To find d²y/dx², we need to differentiate the equation for y with respect to x twice.
Given that x = a (cos t + log tan t/2) and y = a sin t, we can express y in terms of x and t by substituting the value of x into the equation for y:
y = a sin t
= a sin (arccos (x/a - log tan t/2))
To differentiate y with respect to x, we need to use the chain rule.
Let's start by finding dy/dt:
dy/dt = a cos (arccos (x/a - log tan t/2)) * (d/dt (arccos (x/a - log tan t/2)))
= a cos (arccos (x/a - log tan t/2)) * (d/dt (x/a - log tan t/2))
= a cos (arccos (x/a - log tan t/2)) * (1/a - (1/2) * sec²(t/2))
Now, let's differentiate dy/dt with respect to x using the chain rule:
(d²y/dx²) = (dy/dt) / (dx/dt)
= (dy/dt) / (d/dt (a (cos t + log tan t/2)))
To find dx/dt, let's differentiate x with respect to t:
dx/dt = d/dt (a (cos t + log tan t/2))
= -a sin t + (1/tan t/2) * (1/(cos² t/2)) * (1/2)
= -a sin t + (1/tan t/2) * (2/(cos t + 1)) * (1/2)
= -a sin t + (1/tan t/2) * (1/(cos t + 1))
= -a sin t + (1/tan t/2) * (1/(cos t + 1))

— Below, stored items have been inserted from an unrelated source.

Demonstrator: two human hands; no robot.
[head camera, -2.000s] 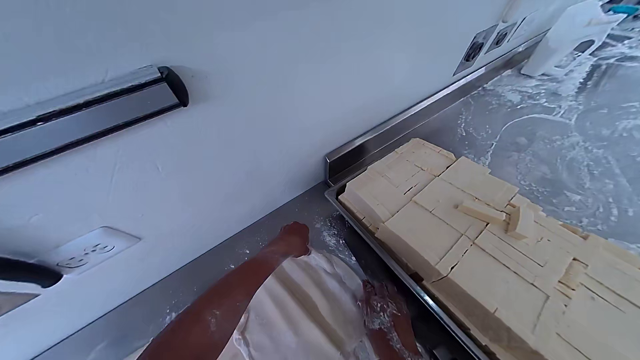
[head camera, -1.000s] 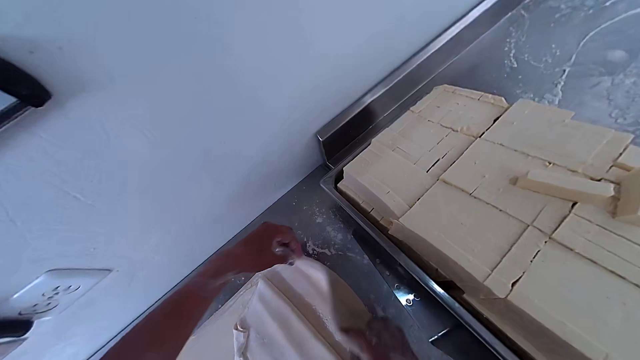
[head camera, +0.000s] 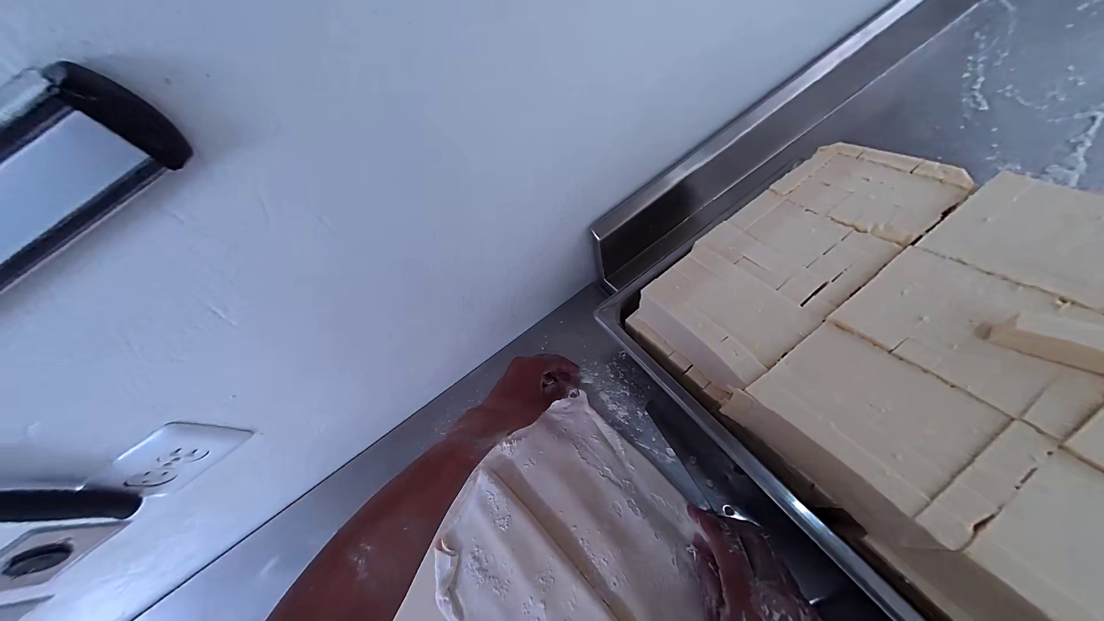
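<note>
A floured sheet of pale dough (head camera: 561, 526) lies in soft ridges over the steel counter at the bottom middle. My left hand (head camera: 545, 379) has its fingers closed on the dough's far corner. My right hand (head camera: 742, 565), dusted with flour, rests against the dough's right edge; its fingers are partly out of sight, so its grip is unclear. Right of the hands stands a metal tray (head camera: 759, 474) stacked with pale yellow slabs and cut pieces (head camera: 888, 414), seemingly butter or another fat. A loose bar (head camera: 1048, 341) lies on top of them.
A white wall (head camera: 388, 216) rises at the left, with an outlet plate (head camera: 177, 457) and a black-ended metal fixture (head camera: 103, 129). A raised steel edge (head camera: 681, 194) runs behind the tray. Between dough and tray lies a flat dark metal tool (head camera: 690, 461) on the flour-dusted counter (head camera: 561, 336).
The dough's far part, smooth and broad two seconds ago, now shows lengthwise ridges and a narrower corner at my left hand. The view has shifted nearer to the tray.
</note>
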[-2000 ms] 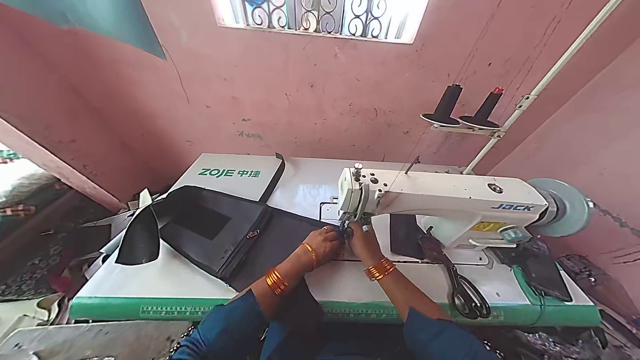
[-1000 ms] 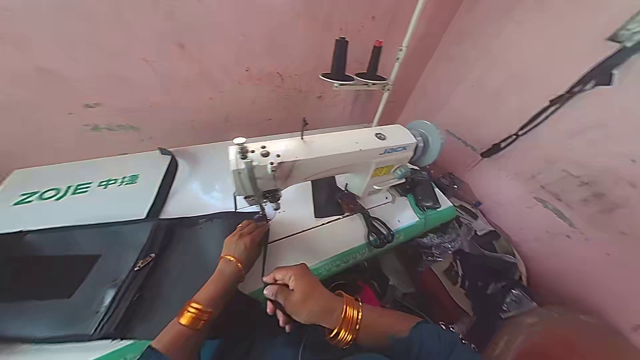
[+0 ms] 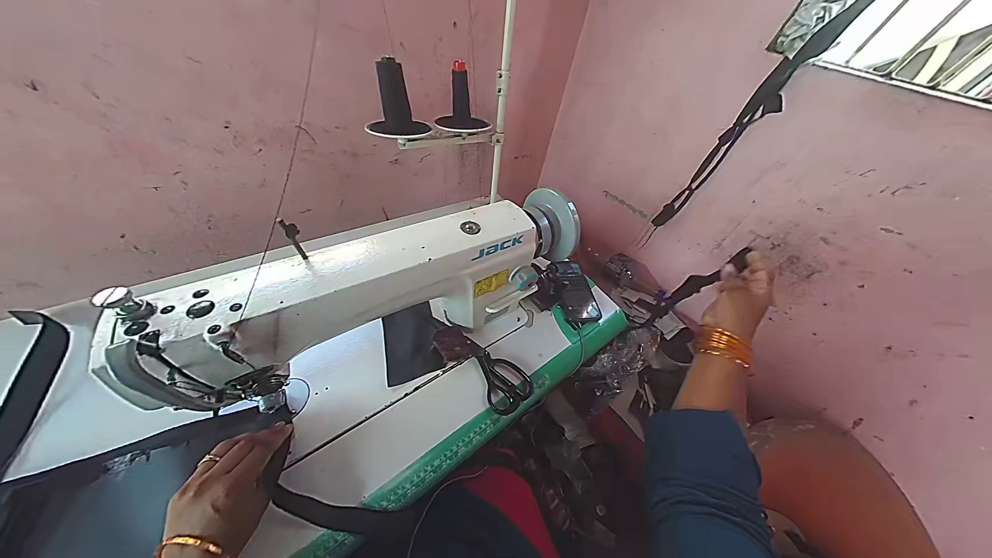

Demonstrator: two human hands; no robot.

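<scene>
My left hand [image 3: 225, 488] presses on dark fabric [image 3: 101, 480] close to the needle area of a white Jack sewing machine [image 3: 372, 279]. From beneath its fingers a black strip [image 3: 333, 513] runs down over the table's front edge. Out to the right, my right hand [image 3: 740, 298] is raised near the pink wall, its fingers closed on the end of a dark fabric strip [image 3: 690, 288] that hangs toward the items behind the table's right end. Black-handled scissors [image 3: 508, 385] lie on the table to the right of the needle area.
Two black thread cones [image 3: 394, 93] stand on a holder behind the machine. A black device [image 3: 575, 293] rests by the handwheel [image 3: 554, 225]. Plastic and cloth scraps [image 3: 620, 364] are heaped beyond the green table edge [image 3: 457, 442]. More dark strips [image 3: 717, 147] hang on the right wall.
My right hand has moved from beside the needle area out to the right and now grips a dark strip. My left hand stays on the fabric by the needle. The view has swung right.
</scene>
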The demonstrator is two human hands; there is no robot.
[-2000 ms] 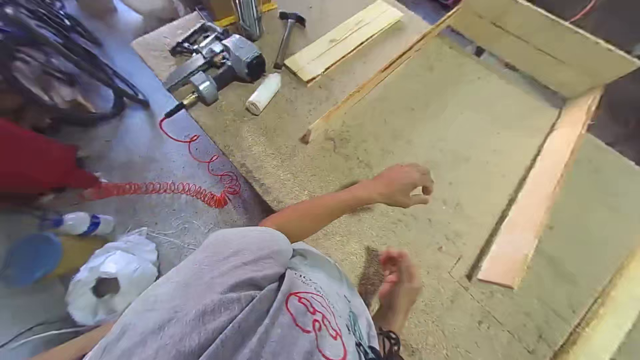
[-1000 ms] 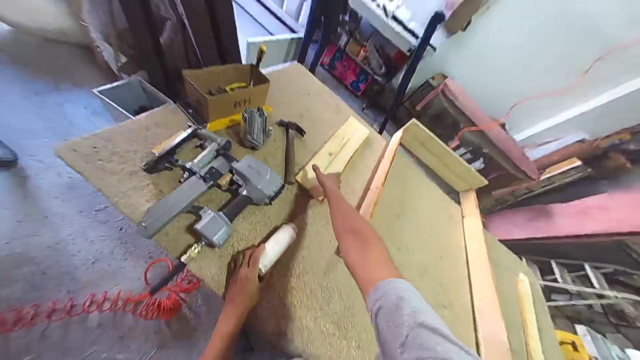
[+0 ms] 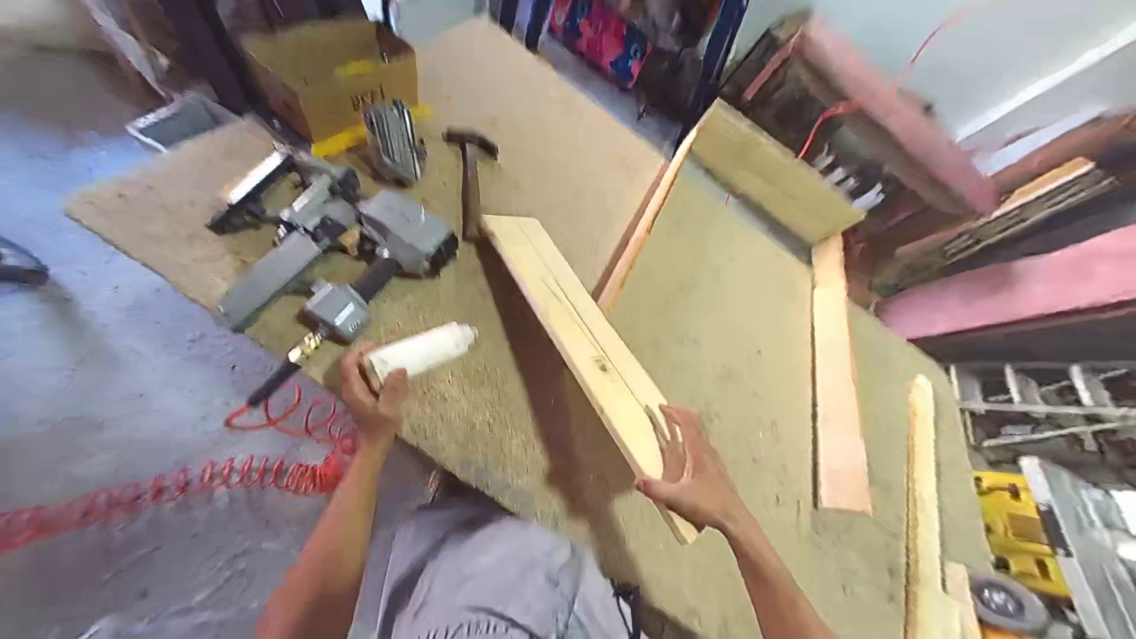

Now, let's substitute dy/dt and dx/dt into the expression for d²y/dx²:
(d²y/dx²) = (dy/dt) / (dx/dt)
= (a cos (arccos (x/a - log tan t/2)) * (1/a - (1/2) * sec²(t/2))) / (-a sin t + (1/tan t/2) * (1/(cos t + 1)))
To find d²y/dx² at t = π/3, substitute t = π/3 into the expression:
(d²y/dx²) = (a cos (arccos (x/a - log tan (π/3)/2)) * (1/a - (1/2) * sec²(π/6/2))) / (-a sin (π/3) + (1/tan (π/3)/2) * (1/(cos (π/3) + 1)))
Simplifying this expression will give you the value of d²y/dx² at t = π/3.